## YOUR ASSIGNMENT:
Find every line in the records below that contains "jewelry", and copy it.

(Stored entries)

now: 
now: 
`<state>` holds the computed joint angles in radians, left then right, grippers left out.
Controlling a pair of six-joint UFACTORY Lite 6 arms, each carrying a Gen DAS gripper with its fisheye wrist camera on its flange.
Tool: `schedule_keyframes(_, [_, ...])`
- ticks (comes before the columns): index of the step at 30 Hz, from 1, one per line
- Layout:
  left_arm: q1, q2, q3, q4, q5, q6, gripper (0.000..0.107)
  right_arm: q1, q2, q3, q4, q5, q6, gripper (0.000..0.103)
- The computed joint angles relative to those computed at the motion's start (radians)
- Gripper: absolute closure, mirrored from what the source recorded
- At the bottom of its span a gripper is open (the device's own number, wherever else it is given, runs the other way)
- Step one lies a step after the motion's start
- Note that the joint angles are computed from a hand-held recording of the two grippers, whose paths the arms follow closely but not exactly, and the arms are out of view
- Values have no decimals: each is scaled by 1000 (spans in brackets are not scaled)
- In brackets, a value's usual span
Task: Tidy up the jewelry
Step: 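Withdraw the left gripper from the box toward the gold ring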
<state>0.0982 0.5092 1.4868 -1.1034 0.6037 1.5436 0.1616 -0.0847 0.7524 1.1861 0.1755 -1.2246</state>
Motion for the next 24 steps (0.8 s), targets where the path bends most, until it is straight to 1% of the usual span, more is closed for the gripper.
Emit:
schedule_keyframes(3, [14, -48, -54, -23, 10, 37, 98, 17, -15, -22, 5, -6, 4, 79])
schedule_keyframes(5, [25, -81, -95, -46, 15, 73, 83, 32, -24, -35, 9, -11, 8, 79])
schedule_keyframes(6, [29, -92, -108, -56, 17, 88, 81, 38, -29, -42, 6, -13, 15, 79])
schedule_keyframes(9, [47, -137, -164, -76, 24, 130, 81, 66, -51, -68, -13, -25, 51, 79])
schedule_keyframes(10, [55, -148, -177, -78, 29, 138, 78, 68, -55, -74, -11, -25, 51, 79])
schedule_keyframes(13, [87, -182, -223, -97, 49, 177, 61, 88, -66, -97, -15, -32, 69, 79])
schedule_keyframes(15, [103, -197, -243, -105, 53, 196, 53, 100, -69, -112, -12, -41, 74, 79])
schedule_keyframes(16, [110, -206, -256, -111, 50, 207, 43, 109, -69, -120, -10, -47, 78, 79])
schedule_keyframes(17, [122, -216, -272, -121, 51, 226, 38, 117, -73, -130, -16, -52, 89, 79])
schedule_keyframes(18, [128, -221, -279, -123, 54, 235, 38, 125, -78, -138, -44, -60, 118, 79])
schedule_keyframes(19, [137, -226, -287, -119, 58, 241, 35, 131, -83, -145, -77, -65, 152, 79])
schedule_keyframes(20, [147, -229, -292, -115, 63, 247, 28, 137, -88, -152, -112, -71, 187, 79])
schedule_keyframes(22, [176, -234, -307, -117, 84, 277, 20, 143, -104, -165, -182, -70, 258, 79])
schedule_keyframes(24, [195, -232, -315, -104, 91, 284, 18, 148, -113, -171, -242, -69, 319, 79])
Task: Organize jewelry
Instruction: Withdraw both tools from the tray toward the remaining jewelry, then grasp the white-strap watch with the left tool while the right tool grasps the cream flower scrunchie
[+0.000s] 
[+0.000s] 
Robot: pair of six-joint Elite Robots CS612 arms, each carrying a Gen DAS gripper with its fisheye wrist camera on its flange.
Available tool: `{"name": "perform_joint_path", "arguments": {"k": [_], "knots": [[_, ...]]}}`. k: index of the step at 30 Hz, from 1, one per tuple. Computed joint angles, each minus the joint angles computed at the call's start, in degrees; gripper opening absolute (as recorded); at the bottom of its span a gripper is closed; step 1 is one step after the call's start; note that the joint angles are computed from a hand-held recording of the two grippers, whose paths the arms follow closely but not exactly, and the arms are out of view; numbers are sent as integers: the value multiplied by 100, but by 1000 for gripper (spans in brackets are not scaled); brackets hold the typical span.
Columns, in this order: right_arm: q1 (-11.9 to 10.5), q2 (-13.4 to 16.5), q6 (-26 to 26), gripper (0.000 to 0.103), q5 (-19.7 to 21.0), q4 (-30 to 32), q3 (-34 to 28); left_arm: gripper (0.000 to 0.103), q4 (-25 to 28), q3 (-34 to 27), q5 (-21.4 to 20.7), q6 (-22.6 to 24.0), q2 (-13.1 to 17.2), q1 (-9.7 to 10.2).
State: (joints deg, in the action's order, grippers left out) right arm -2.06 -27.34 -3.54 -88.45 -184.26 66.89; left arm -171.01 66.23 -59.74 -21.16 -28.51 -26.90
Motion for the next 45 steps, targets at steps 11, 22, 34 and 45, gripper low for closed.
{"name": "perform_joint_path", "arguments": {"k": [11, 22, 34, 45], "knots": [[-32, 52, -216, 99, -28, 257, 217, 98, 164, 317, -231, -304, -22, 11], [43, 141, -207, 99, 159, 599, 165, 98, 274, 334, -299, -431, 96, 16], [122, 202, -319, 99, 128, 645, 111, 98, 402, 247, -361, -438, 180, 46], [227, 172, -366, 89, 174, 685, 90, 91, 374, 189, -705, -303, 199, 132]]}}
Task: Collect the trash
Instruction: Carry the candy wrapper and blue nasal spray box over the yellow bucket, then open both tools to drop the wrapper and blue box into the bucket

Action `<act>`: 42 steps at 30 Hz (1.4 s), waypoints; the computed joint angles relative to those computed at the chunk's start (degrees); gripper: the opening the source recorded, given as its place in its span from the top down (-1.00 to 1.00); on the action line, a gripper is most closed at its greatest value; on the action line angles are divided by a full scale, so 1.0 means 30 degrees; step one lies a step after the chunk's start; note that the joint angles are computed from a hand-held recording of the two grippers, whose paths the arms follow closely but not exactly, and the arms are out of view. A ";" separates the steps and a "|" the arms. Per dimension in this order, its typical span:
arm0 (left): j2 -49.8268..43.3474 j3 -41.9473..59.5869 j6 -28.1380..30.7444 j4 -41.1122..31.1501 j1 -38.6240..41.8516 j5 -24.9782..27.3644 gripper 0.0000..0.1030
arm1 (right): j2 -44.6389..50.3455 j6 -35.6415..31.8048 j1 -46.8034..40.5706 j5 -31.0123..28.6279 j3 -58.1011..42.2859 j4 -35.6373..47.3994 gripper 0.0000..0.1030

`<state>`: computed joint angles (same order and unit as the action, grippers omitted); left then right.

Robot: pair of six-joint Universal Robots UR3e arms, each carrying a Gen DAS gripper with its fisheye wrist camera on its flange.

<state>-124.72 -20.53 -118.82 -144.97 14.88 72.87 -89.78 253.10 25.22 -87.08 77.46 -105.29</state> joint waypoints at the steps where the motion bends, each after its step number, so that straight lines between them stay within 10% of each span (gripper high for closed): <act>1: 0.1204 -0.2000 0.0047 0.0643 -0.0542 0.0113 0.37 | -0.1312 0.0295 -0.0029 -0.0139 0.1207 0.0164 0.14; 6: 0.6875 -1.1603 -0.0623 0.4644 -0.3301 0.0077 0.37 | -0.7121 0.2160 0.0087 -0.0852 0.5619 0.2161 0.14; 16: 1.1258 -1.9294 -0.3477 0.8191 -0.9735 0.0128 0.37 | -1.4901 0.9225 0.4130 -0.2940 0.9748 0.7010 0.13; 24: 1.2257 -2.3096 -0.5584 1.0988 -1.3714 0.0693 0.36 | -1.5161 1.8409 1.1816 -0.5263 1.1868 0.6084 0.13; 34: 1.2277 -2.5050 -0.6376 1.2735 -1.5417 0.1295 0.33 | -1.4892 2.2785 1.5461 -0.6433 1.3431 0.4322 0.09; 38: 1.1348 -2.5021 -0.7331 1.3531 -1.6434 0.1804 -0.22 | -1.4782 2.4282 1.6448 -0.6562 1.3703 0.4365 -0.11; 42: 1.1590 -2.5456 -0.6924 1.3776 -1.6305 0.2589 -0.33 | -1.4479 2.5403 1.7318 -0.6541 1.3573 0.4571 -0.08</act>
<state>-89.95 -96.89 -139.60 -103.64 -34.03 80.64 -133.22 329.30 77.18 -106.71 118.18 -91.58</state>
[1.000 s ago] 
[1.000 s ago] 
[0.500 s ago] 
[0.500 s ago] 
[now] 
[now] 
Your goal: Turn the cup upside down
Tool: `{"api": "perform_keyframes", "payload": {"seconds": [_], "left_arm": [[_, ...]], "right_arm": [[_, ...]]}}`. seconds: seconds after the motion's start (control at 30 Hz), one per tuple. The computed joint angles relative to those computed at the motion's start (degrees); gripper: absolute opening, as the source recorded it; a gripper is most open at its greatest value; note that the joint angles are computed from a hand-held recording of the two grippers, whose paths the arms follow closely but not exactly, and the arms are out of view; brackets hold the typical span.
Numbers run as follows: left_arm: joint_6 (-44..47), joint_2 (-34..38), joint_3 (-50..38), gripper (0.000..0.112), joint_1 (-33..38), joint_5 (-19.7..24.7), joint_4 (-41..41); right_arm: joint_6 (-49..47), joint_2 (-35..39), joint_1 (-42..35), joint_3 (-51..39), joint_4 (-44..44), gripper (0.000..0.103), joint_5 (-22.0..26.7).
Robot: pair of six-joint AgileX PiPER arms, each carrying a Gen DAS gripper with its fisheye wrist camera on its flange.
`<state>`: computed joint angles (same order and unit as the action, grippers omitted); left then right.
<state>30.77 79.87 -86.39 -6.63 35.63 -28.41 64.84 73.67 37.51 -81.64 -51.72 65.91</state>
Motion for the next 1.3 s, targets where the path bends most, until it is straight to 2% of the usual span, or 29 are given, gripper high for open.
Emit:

## YOUR SOLUTION:
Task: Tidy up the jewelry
Task: Organize jewelry
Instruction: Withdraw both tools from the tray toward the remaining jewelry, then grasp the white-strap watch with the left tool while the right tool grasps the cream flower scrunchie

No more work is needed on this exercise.